[Date Prev][Date Next][Thread Prev][Thread Next]
[Date Index]
[Thread Index]
- Subject: Re: Plea for the support of unicode escape sequences
- From: Klaus Ripke <paul-lua@...>
- Date: Sun, 3 Jul 2011 14:33:19 +0200
hi
Am 29.06.2011 um 23:06 schrieb Edgar Toernig <froese@gmx.de>:
> There's already a UTF-8 version of the string library called slnunicode.
> Iirc, it uses the tables from Tcl which are about 13k. The whole library
> is about 32k.
btw that covers only the BMP but I guess there is not much need
for a fairy tale character class or uppercased unicorns.
A gsub('<pile of poo>+', '<rainbow>') should work tho.
> unicode.utf8.gsub(s, "[\uf000-\uffff]", "?")
The magic u function is basically itself a utf8.gsub('%\(%x+)', utf8.char).
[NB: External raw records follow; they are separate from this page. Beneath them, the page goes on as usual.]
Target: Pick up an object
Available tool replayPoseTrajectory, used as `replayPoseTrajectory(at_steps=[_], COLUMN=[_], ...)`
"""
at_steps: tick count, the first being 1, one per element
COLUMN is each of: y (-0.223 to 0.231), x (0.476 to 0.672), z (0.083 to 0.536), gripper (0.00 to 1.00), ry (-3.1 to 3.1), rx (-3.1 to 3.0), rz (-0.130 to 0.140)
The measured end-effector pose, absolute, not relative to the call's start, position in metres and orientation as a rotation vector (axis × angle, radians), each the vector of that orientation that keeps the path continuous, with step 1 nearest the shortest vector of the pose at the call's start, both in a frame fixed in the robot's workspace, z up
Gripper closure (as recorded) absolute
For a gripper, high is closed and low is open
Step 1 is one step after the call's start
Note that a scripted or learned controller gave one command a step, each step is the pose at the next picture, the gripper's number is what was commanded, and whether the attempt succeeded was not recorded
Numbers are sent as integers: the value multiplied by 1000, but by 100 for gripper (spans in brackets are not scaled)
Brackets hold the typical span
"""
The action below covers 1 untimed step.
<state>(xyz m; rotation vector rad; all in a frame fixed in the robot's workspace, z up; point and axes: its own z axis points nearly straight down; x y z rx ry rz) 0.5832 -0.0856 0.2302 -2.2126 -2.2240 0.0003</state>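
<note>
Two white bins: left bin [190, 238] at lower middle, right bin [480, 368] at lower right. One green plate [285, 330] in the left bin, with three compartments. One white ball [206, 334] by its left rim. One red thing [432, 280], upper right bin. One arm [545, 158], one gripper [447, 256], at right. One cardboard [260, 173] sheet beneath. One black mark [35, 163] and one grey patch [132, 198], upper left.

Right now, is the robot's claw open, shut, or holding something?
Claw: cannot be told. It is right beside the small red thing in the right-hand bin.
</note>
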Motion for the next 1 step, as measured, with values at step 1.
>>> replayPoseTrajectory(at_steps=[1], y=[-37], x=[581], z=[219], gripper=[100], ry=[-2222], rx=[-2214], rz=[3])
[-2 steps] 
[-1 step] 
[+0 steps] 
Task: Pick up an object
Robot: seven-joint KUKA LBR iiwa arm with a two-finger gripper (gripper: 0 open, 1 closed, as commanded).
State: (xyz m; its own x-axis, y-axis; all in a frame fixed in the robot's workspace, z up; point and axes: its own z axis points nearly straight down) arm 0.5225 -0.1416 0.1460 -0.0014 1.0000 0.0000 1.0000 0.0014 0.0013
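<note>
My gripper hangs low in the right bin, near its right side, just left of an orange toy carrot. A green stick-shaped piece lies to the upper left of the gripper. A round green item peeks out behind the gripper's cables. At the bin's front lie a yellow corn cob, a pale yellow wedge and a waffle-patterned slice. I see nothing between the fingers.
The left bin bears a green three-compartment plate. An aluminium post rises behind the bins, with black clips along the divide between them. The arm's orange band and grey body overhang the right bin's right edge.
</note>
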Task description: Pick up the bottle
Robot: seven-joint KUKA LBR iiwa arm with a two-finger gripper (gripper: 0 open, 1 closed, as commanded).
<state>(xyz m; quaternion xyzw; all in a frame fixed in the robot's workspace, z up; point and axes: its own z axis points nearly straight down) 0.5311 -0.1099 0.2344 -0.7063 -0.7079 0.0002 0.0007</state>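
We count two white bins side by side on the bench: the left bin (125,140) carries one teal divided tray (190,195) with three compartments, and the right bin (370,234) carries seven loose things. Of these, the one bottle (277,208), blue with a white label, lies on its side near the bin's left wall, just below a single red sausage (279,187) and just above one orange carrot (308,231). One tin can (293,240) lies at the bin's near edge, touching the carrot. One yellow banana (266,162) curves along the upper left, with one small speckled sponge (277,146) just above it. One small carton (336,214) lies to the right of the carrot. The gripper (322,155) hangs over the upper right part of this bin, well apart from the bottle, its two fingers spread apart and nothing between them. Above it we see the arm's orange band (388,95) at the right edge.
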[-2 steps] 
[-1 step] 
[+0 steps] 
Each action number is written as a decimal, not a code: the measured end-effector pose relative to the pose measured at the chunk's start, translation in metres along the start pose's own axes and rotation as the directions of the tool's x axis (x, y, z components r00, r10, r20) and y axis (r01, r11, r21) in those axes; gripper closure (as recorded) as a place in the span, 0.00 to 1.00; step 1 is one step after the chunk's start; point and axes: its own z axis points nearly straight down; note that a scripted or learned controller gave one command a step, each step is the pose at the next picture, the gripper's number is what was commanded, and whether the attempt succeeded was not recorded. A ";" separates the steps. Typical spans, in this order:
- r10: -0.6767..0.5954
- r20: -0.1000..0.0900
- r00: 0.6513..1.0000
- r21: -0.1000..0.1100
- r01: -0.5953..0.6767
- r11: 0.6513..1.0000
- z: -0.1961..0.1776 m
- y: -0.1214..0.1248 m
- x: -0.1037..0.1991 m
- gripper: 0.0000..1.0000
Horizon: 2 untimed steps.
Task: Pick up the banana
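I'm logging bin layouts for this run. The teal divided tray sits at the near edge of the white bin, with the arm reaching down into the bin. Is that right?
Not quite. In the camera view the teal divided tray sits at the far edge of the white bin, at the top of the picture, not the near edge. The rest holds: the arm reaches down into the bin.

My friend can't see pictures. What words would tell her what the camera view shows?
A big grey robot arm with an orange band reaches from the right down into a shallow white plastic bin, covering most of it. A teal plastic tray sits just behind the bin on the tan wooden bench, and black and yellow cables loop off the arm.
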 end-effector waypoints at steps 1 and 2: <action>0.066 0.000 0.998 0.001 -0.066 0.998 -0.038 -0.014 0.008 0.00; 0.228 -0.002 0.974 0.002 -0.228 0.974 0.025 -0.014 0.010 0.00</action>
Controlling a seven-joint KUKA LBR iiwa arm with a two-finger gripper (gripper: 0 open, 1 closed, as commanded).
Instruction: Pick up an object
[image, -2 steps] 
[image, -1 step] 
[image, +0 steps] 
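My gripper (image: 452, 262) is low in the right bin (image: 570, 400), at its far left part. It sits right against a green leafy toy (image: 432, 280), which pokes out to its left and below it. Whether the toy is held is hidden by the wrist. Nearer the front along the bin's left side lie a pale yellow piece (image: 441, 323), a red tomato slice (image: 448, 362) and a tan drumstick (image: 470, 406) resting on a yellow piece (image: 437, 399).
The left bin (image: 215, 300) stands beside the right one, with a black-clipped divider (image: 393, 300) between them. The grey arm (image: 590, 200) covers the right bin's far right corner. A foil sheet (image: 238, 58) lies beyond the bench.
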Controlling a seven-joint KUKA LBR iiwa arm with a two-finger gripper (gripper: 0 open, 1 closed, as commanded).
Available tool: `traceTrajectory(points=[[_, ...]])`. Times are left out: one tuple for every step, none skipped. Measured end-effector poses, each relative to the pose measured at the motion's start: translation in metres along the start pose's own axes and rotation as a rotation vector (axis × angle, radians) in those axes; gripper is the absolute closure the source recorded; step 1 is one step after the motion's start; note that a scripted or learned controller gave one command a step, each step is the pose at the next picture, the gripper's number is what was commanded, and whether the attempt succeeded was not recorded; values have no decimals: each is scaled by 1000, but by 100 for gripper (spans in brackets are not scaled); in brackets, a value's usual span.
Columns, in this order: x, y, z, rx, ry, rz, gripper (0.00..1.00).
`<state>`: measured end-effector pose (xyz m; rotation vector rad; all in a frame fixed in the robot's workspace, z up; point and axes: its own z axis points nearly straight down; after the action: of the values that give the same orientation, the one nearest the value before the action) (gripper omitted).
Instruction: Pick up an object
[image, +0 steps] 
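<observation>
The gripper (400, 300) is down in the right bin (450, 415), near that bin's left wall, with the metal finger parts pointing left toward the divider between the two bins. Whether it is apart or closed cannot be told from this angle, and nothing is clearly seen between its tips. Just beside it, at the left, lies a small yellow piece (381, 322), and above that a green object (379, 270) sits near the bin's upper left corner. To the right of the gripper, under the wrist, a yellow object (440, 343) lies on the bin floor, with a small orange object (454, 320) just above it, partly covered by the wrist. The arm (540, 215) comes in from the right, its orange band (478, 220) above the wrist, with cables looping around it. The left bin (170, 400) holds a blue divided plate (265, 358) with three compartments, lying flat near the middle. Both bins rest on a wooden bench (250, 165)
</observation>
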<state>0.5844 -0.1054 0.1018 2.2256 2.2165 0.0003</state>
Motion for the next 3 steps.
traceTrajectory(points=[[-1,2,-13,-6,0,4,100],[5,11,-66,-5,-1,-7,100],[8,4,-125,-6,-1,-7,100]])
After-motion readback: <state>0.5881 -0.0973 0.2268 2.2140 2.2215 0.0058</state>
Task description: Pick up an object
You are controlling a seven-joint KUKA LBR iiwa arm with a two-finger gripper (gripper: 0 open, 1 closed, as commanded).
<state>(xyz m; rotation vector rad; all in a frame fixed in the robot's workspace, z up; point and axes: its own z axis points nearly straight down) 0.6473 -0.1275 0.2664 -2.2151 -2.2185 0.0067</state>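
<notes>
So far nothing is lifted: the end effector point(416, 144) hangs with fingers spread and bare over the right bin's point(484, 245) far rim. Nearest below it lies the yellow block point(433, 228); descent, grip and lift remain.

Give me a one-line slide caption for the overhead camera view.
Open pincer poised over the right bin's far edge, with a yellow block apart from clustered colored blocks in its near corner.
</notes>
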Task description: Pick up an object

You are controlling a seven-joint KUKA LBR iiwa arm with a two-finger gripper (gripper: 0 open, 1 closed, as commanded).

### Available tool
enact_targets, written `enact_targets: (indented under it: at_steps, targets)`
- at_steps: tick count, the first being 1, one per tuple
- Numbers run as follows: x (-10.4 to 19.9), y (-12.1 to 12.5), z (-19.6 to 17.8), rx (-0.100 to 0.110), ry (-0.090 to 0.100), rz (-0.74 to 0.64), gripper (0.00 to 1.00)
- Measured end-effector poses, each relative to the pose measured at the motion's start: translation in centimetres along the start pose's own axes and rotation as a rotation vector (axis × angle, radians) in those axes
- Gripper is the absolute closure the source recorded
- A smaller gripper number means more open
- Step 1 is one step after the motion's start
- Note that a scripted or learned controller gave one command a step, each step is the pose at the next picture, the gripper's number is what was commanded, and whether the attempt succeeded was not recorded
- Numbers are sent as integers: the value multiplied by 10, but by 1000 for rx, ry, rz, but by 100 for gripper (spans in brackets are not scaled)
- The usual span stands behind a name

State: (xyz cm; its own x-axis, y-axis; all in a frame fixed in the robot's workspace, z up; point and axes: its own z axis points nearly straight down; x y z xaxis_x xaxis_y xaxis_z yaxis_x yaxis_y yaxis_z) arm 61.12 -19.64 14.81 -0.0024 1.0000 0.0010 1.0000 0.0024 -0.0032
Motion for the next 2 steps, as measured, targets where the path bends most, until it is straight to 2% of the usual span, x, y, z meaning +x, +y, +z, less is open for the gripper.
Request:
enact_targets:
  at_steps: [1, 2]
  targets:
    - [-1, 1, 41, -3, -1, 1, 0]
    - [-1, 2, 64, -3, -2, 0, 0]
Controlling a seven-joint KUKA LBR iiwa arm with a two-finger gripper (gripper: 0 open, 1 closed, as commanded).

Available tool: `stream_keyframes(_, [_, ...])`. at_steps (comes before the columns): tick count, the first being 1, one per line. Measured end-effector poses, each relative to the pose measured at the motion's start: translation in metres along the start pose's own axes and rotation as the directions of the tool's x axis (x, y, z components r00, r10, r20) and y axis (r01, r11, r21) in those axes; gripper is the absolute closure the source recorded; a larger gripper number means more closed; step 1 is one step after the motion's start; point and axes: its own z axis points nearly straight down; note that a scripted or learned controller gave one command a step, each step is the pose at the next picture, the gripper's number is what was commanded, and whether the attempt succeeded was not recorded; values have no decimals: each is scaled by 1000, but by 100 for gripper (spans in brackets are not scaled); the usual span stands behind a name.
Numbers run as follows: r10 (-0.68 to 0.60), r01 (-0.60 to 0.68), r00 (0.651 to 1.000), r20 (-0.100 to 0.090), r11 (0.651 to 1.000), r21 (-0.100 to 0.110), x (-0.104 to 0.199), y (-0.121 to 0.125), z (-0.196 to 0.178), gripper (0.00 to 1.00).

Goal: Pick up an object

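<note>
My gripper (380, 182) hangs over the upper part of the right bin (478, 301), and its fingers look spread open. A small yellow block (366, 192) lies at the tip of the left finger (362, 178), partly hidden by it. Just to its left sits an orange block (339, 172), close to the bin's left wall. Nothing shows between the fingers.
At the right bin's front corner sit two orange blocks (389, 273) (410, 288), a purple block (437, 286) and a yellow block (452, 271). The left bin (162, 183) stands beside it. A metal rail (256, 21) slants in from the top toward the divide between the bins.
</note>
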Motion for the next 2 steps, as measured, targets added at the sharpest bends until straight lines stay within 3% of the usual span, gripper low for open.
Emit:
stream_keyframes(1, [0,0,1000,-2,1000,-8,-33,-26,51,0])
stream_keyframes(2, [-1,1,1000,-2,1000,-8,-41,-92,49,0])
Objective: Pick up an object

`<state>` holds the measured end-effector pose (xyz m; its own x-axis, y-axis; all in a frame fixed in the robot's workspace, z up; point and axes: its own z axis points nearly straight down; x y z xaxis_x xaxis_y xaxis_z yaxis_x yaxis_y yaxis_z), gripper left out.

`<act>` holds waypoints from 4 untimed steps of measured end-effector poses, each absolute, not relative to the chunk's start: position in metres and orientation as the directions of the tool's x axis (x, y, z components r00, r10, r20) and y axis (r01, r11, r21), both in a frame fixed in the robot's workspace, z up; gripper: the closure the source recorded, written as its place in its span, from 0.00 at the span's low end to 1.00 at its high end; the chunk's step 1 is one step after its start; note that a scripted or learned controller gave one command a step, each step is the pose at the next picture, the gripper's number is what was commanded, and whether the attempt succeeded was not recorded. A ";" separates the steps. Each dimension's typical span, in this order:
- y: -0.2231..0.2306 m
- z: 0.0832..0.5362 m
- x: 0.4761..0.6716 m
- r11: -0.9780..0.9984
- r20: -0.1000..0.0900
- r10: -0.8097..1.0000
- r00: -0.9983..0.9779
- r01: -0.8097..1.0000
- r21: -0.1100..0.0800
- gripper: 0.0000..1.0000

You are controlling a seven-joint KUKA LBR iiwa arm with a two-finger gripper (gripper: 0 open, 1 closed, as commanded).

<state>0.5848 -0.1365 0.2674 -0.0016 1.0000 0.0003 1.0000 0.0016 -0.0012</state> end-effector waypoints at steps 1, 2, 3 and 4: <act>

Note it replaces \xxxx not \uxxxx.
You have to use \\ (or [[) to get \ so it would be u"\\f000-\\ffff".
Anyway, as I am struggling to lift slnunicode to latest 5.2,
I think I may add such a function in C and especially
use it on all patterns automatically,
since you should escape a literal \ as %\ in patterns anyway.
Thoughts?
I guess besides patterns there is not much need to specify characters
by code values.
And BTW, unicode is not 100% locale independent even in the basic
features as provided by string.
upper('i') has to yield an I with dot in the turkish locale.
Collation is highly locale dependent, but that's another story.
I'll probably just expose libc's strcoll/strxfrm.
best
Klaus